In this blog post, we will look at the concept and principles of supercritical fluids and introduce their applications and advantages in various industries such as food, medicine, and the environment.
Solid, liquid, and gas are familiar concepts that classify the state of matter according to the arrangement of molecules. However, today’s engineers have discovered a fourth state of matter called supercritical state, which is being used in various fields such as food processing. To understand what supercritical fluids are, imagine ice water. At first, the ice floats on the water due to its low density, and the boundary between the ice and water is clearly visible.
However, as time passes and the ice gradually melts, the boundary between the ice and water disappears, and the two phases mix to create a new state called sherbet. The same is true for systems in which liquids and gases coexist. Initially, the lighter gas exists in the upper layer, and the boundary between the two phases can be clearly distinguished. However, as the pressure and temperature are gradually increased, the density difference between the liquid and gas decreases, the boundary disappears, and the liquid and gas mix. The temperature and pressure at the point where the boundary disappears are called the critical point, and the fluid at the point where the liquid and gas cannot be distinguished after the critical point is called a supercritical fluid.
The supercritical fluid created in this way was difficult to commercialize due to the high energy consumption required for the high temperatures and pressures needed to create the supercritical state in the early stages of research. However, with the discovery that carbon dioxide exists in a supercritical state at a temperature close to room temperature (31°C), supercritical fluids began to be used in extraction and separation processes and are now widely used in food engineering. Representative processes include the extraction of caffeine from coffee to reduce its caffeine content, the extraction of active ingredients from hops to produce beer, the extraction of saponin from red ginseng, and the extraction of sesame oil. However, other applications are expanding, such as non-heat sterilization of food and dry cleaning.
Furthermore, supercritical fluids are becoming increasingly useful in various industries, such as pharmaceuticals, cosmetics, and environmental engineering. For example, supercritical fluids are used in the pharmaceutical industry to extract and purify the active ingredients of drugs, and in the cosmetics industry to extract and purify natural ingredients. In environmental engineering, this technology is being applied to waste treatment and soil contamination remediation. These various applications highlight the importance and potential of supercritical fluids.

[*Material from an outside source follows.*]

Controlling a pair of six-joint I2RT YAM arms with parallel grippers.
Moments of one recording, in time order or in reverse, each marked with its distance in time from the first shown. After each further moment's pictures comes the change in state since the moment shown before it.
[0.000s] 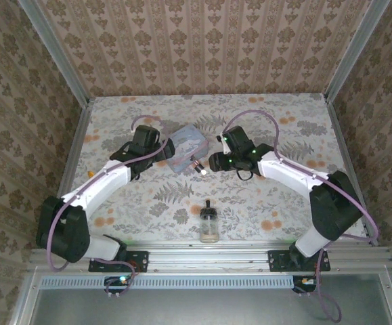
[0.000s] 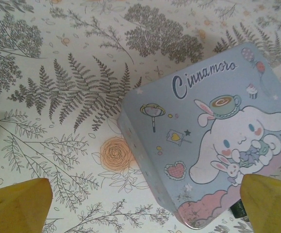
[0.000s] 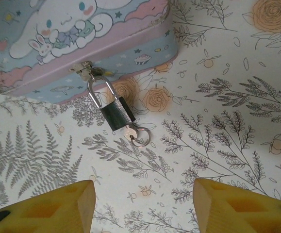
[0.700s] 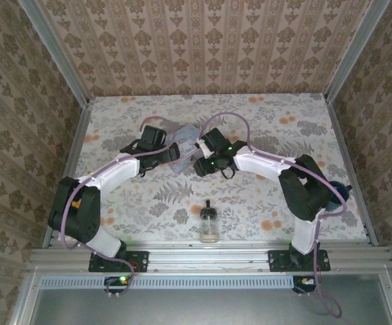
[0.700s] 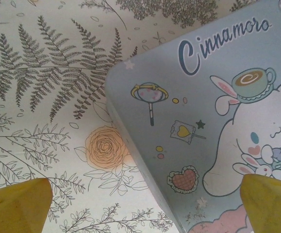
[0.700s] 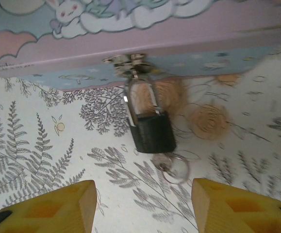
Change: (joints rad) left arm 0.006 0.156 0.031 0.020 0.063 0.007; right arm 0.086 0.273 0.190 -0.018 -0.001 -0.167
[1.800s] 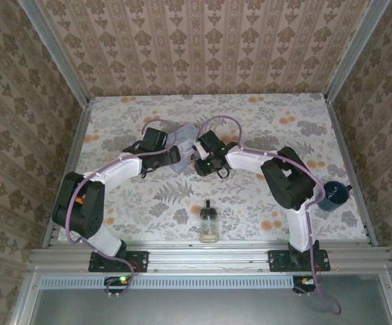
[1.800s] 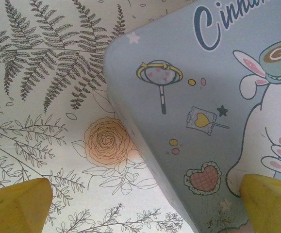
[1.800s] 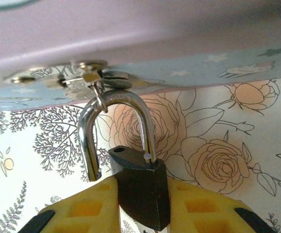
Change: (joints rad) left arm 0.005 0.045 -0.011 0.012 0.014 0.000; right arm -0.032 0.154 0.035 0.097 -0.031 0.007
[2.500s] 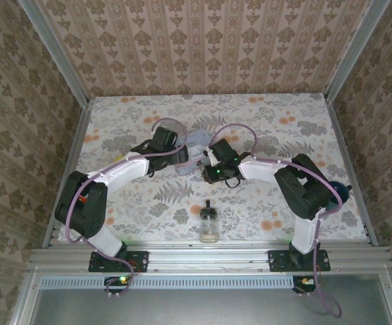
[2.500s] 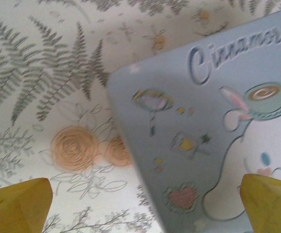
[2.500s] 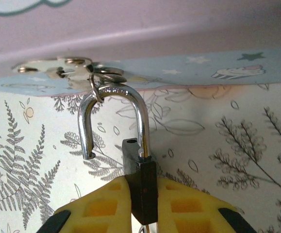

So, what are the advantages of supercritical fluids in these extraction and separation processes? The first thing to note is the excellent physical properties of supercritical fluids. Like sherbet, supercritical fluids have both liquid and gaseous properties. The solubility unique to liquids enables the separation of products in separation and extraction processes, and the high permeability of gases increases the efficiency of the separation process. In other words, when using supercritical fluids, the permeability is higher than that of conventional organic solvents, allowing them to reach the interior of the separator and completely dissolve the components to be extracted.
In addition, supercritical fluids offer cost savings in two ways. When using conventional liquid organic solvents, after the extraction process in which the substance to be extracted dissolves into the solvent, a final separation process is required to separate the solvent from the extracted components in order to produce the final product. However, in the case of supercritical fluids, changing the pressure and temperature to cause a phase change to a gaseous state causes the solubility to disappear, automatically separating the gas and the extracted components, thereby reducing the installation and operating costs of the separation process for producing the final product. In addition, supercritical fluids are easier to reuse than conventional organic solvents, enabling a reduction in raw material costs in operating costs.
Finally, supercritical fluids are widely used in extraction and separation processes because they are safe for humans and the environment. When organic solvents are used, there is a possibility that the unique flavors and nutrients of food may be destroyed during the separation process, or that toxic intermediate products may be generated through reactions. Even if only trace amounts of organic solvents are included, they can be toxic to humans, raising safety concerns. However, carbon dioxide used as a supercritical fluid has no effect on the human body, as it is used in carbonated beverages, so even if the final food product contains carbon dioxide, there are no safety concerns. In addition, it preserves the unique flavors and nutritional components of food and does not produce highly toxic intermediate products during the reaction process, reducing the risk of accidents and making it environmentally friendly.
Ultimately, due to its excellent physical properties, energy savings, stability, and environmental friendliness, supercritical fluid is used as a supercritical solvent in various industries, and its importance is growing. This suggests that there is unlimited potential for the use of supercritical fluids in various fields in the future, and through continuous research and development, it will become an even more efficient and safer process.